* Activity:
Print the data once more, exactly as given. Drop the pictures.

Records excerpted from a collection
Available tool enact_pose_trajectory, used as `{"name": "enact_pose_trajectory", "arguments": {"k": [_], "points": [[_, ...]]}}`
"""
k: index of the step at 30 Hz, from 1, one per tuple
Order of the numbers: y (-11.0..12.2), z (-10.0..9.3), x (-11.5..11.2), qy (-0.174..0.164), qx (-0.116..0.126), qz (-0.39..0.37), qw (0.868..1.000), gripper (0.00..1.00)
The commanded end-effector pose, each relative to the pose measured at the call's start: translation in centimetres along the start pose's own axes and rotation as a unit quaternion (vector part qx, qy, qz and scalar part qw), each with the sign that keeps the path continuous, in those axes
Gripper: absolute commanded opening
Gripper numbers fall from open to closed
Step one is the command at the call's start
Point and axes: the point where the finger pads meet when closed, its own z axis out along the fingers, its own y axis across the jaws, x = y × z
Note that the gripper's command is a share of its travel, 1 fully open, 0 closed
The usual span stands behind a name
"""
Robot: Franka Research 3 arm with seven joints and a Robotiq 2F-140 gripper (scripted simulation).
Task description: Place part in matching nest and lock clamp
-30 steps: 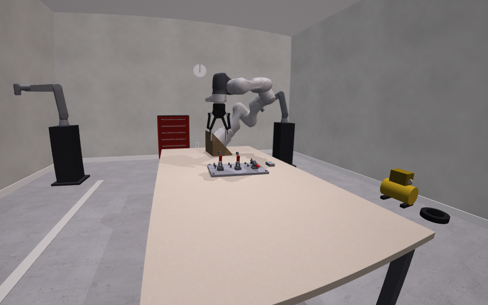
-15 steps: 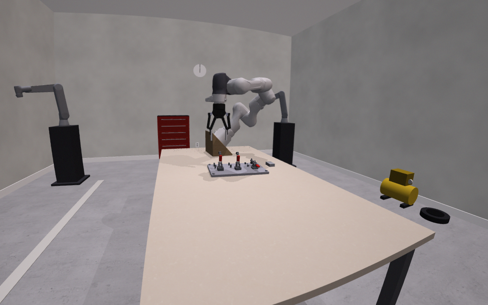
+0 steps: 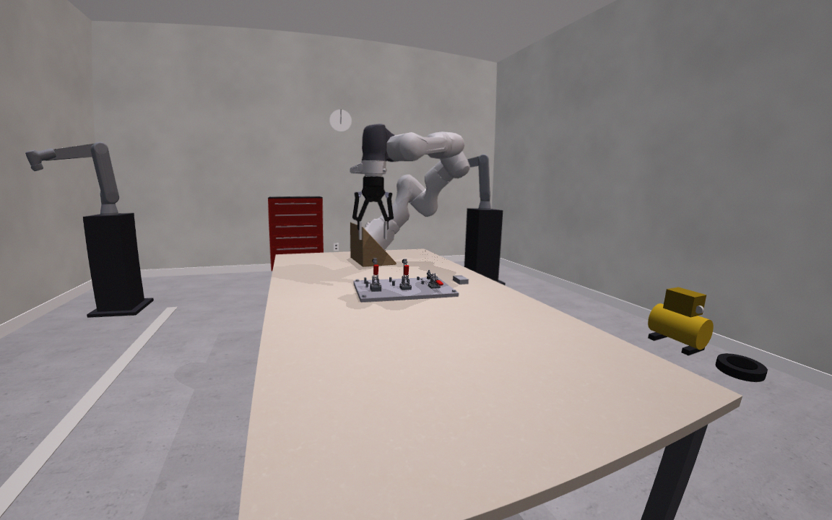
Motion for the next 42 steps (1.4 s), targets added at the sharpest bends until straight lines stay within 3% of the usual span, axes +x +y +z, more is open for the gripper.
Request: {"name": "enact_pose_trajectory", "arguments": {"k": [1, 25, 31, 37, 39, 42], "points": [[-0.1, -0.1, 0.0, -0.002, -0.001, 0.004, 1.0, 0.58], [0.5, -0.1, 0.0, -0.002, -0.001, 0.004, 1.0, 0.58], [2.6, -0.1, 0.2, -0.002, -0.001, 0.004, 1.0, 0.58], [6.5, -0.1, 0.4, -0.002, -0.001, 0.004, 1.0, 0.58], [6.5, -0.1, 0.4, -0.002, -0.001, 0.004, 1.0, 0.58], [9.0, -0.1, 0.6, -0.002, -0.001, 0.004, 1.0, 0.58]]}}
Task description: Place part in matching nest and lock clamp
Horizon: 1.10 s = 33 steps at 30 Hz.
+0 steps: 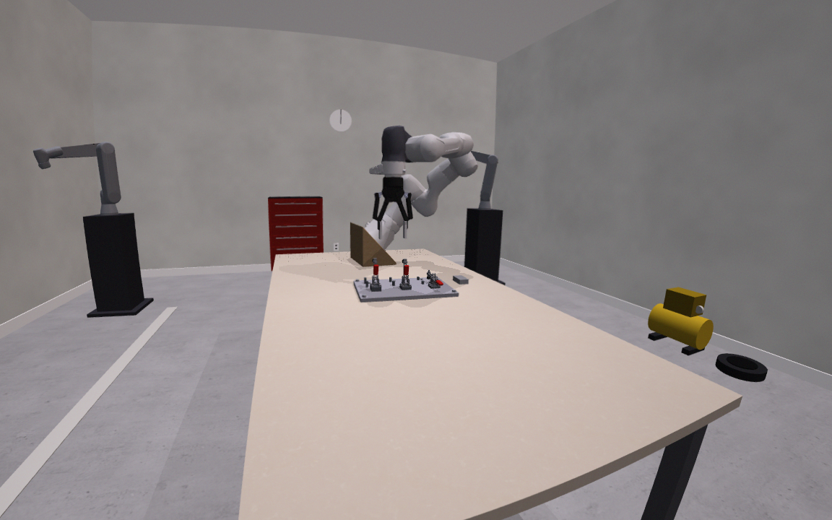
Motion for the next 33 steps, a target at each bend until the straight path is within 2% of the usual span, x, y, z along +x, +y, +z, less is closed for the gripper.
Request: {"name": "enact_pose_trajectory", "arguments": {"k": [1, 12, 14, 24, 29, 33], "points": [[2.4, -0.1, 0.1, -0.001, 0.005, 0.015, 1.0, 0.58], [14.0, 0.0, 0.6, -0.001, 0.005, 0.015, 1.0, 0.58], [14.0, 0.0, 0.6, -0.001, 0.005, 0.015, 1.0, 0.58], [24.0, 0.1, 1.1, -0.001, 0.005, 0.015, 1.0, 0.58], [27.3, 0.2, 1.2, -0.001, 0.005, 0.015, 1.0, 0.58], [28.2, 0.2, 1.3, -0.001, 0.005, 0.015, 1.0, 0.58]]}}
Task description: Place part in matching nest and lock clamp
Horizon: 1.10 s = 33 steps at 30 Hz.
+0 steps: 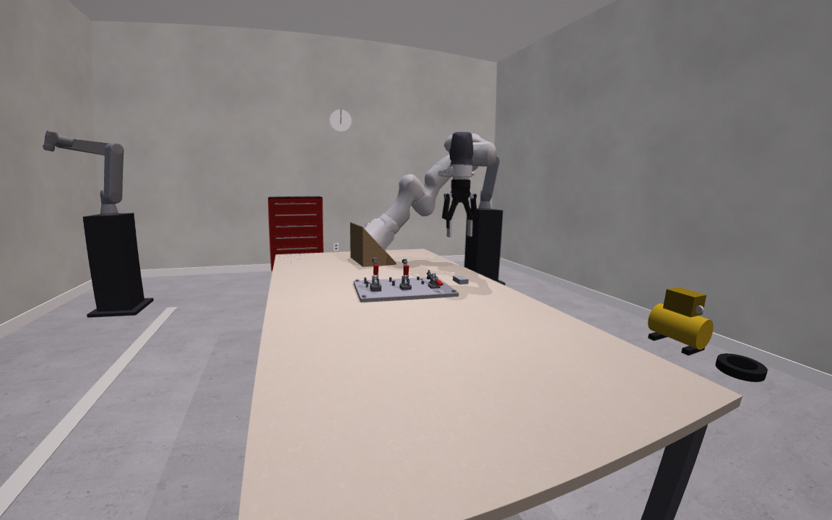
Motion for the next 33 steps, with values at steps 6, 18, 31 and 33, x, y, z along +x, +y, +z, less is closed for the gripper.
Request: {"name": "enact_pose_trajectory", "arguments": {"k": [6, 18, 31, 33], "points": [[1.54, 0.09, -0.05, -0.001, 0.009, 0.053, 0.999, 0.58], [1.56, 0.09, -0.05, -0.001, 0.009, 0.053, 0.999, 0.58], [1.56, 0.09, -0.05, -0.001, 0.009, 0.035, 0.999, 0.58], [1.56, 0.09, -0.05, -0.001, 0.009, 0.035, 0.999, 0.58]]}}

* Solved problem:
Available tool enact_pose_trajectory, used as `{"name": "enact_pose_trajectory", "arguments": {"k": [_], "points": [[_, ...]]}}`
"""
k: index of the step at 30 Hz, from 1, one per tuple
Order of the numbers: y (-11.0..12.2), z (-10.0..9.3), x (-11.5..11.2), qy (-0.174..0.164), qx (-0.116..0.126), qz (-0.39..0.37), qw (0.868..1.000), gripper (0.00..1.00)
The commanded end-effector pose, each relative to the pose measured at the call's start: translation in centimetres along the start pose's own axes and rotation as a unit quaternion (vector part qx, qy, qz and scalar part qw), each with the sign that keeps the path continuous, in those axes
Gripper: absolute commanded opening
Gripper numbers fall from open to closed
Step one is the command at the call's start
Point and axes: the point where the finger pads meet when closed, its own z axis out along the fingers, its own y axis across the jaws, x = y × z
Note that the gripper's command is a share of its travel, 1 fully open, 0 closed
The usual span stands behind a name
"""
Robot: Franka Research 3 arm with seven joints and a Robotiq 2F-140 gripper (scripted simulation).
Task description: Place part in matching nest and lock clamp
-30 steps: 
-15 steps: 
+0 steps: 
Motion for the next 42 steps (1.4 s), targets added at the sharpest bends until straight lines stay within 3% of the usual span, axes +x +y +z, more is open for the gripper.
Request: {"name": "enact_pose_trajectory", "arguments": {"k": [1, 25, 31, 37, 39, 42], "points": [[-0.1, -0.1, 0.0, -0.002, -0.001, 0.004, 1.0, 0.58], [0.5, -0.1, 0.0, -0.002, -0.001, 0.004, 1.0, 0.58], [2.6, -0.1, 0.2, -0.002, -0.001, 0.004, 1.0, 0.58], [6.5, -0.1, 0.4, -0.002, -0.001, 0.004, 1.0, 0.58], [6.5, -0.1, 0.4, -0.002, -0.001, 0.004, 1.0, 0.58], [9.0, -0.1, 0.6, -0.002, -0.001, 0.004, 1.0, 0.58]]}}
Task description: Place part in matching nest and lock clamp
Horizon: 1.10 s = 33 steps at 30 Hz.
+0 steps: 
Motion for the next 33 steps, a target at each bend until the straight path is within 2% of the usual span, x, y, z along +x, +y, +z, less is closed for the gripper.
Request: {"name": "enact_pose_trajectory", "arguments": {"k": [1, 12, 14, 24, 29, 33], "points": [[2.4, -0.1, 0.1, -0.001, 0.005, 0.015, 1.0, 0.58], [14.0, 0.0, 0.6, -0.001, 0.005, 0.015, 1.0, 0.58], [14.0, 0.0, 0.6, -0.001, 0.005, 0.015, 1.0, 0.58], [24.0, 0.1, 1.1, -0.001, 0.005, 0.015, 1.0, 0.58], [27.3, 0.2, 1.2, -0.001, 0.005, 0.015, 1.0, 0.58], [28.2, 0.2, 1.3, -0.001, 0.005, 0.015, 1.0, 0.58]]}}
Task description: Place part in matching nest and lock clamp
Horizon: 1.10 s = 33 steps at 30 Hz.
+0 steps: 
Motion for the next 33 steps, with values at steps 6, 18, 31 and 33, x, y, z along +x, +y, +z, less is closed for the gripper.
Request: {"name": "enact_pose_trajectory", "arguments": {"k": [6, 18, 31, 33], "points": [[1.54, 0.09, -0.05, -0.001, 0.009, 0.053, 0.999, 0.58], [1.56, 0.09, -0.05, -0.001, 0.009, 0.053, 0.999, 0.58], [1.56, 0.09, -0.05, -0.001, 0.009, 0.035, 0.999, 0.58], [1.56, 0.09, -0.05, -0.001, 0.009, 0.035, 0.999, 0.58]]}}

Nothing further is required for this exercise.